A vulnerability has been discovered in the Exim mail transfer agent that allows remote execution of commands on the server.
Qualys researchers have discovered critical vulnerability that affects more than half of mail servers. The problem was detected in the Exim Mail Transfer Agent (MTA) software, which is installed on mail servers for delivering emails from the sender to the addressee.
According to data for June 2019, Exim is set at 57% (507,389) of all servers visible through the Internet. True, there is information that in fact the number of Exim installations exceeds this number tenfold and is 5.4 million.
Detected by Qualys experts are vulnerable to software versions from 4.87 to 4.91. The vulnerability allows a remote / local attacker to launch commands on the mail server with superuser privileges. A local attacker, even with the lowest privileges, can exploit it immediately. However, the most dangerous are remote attackers who scan the Internet for vulnerable servers and are able to take control of vulnerable systems.

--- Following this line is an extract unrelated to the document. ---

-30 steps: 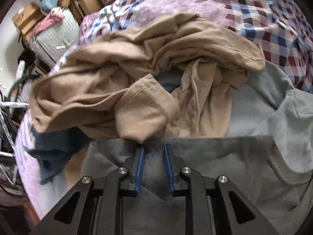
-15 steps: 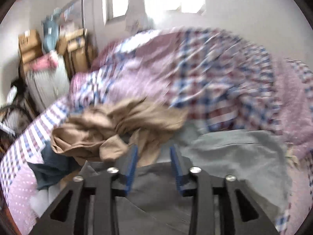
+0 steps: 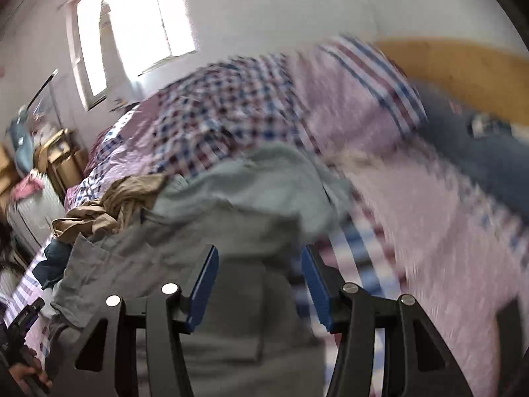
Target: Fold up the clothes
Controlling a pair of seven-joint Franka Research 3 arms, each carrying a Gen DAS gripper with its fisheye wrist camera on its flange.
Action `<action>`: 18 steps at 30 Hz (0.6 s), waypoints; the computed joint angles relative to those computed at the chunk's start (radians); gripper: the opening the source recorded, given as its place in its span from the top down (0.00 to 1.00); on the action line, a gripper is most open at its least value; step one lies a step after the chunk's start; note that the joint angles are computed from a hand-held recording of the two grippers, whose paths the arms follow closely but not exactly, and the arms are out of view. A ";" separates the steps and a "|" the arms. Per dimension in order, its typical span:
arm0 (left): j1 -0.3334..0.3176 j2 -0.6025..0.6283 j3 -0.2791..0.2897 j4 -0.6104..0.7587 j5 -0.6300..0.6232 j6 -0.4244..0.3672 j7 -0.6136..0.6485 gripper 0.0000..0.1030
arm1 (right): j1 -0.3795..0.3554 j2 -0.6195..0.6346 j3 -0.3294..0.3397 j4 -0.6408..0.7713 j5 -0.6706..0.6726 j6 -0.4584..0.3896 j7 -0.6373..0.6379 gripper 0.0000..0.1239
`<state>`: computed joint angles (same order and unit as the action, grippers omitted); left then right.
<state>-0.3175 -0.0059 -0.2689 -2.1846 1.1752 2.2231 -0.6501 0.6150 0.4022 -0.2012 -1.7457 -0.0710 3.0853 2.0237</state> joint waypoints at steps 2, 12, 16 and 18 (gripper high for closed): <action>-0.007 0.003 -0.006 0.006 0.003 -0.039 0.006 0.35 | -0.101 0.010 0.107 0.000 0.059 -0.040 -0.077 0.55; -0.038 0.046 -0.009 0.054 0.051 -0.110 0.018 0.34 | -0.318 0.085 0.370 0.071 0.362 -0.132 -0.395 0.55; -0.053 0.076 -0.005 0.087 0.080 -0.118 0.036 0.34 | -0.290 0.118 0.337 0.110 0.378 -0.159 -0.432 0.57; -0.057 0.093 0.001 0.104 0.077 -0.112 0.051 0.34 | -0.285 0.133 0.326 0.125 0.390 -0.180 -0.433 0.65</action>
<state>-0.3749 0.0873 -0.2679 -2.0801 1.2527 2.1110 -0.5995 0.3301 0.5354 0.1252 -1.6209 0.3193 2.9055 1.5904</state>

For remote exploitation of the default configuration, an attacker must maintain a connection to the vulnerable server for seven days (by sending one byte every few minutes). The researchers also admit the possibility of the existence of faster ways to exploit the vulnerability, but due to the excessive complexity of the Exim code, they have so far managed to detect only this one. In addition, vulnerability can be exploited remotely not only with the default configuration settings.
The problem was fixed in the version of Exim 4.92, released in February of this year. It is noteworthy that at the time of the release of the new version of the software, the vulnerability was not yet known, and it was fixed accidentally. The problem was discovered by researchers only during the audit of old versions of Exim. Vulnerability assigned an identifier CVE-2019-10149, in Qualys, it passes under the name "Return of the WIZard".